#### Problem requirements
Copy out the data that comes next, character for character, and leave the images aside.

#### Data shown

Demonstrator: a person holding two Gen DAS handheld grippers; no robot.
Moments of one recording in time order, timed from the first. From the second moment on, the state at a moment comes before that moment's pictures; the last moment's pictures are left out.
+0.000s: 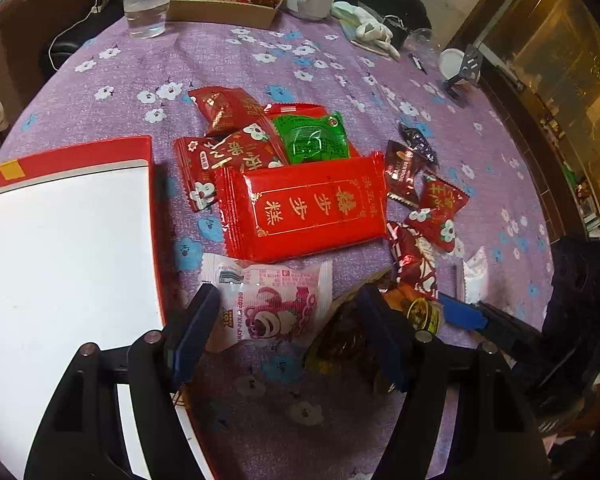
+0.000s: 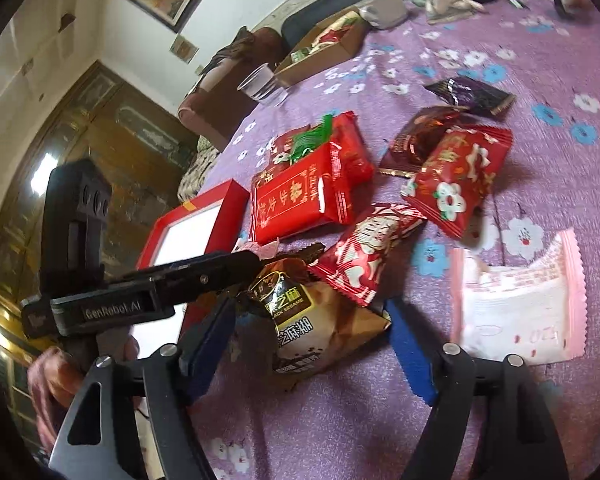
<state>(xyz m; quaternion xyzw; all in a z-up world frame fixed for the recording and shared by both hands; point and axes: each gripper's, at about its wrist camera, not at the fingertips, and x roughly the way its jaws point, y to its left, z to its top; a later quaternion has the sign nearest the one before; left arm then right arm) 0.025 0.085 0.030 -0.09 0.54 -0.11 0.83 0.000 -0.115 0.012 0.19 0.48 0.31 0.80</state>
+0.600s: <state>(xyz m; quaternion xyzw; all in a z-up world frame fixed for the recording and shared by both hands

#### Reply to the task
Demonstrator: a person holding two Gen DAS handheld grippers; no robot.
Moments of one recording in time order, timed from the first. From the second moment on, the state at a moment comes before that moment's pictures; the last moment's pictures are left out.
+0.000s: 
+0.000s: 
<state>(xyz m; quaternion xyzw; all in a z-up world frame fixed for the recording and shared by both hands; point and axes: each gripper's, at about its wrist camera, not at the fingertips, and x roughly the way its jaws point, y to its left, z to its top; a later quaternion has the sign nearest the one before; left arm then right arm) 0.025 0.085 0.030 -0.09 0.54 -0.11 0.83 0.000 -0.115 0.012 0.19 0.48 0.31 0.80</state>
+0.600s: <state>(xyz m; quaternion xyzw; all in a z-up world frame fixed for the recording and shared by both hands

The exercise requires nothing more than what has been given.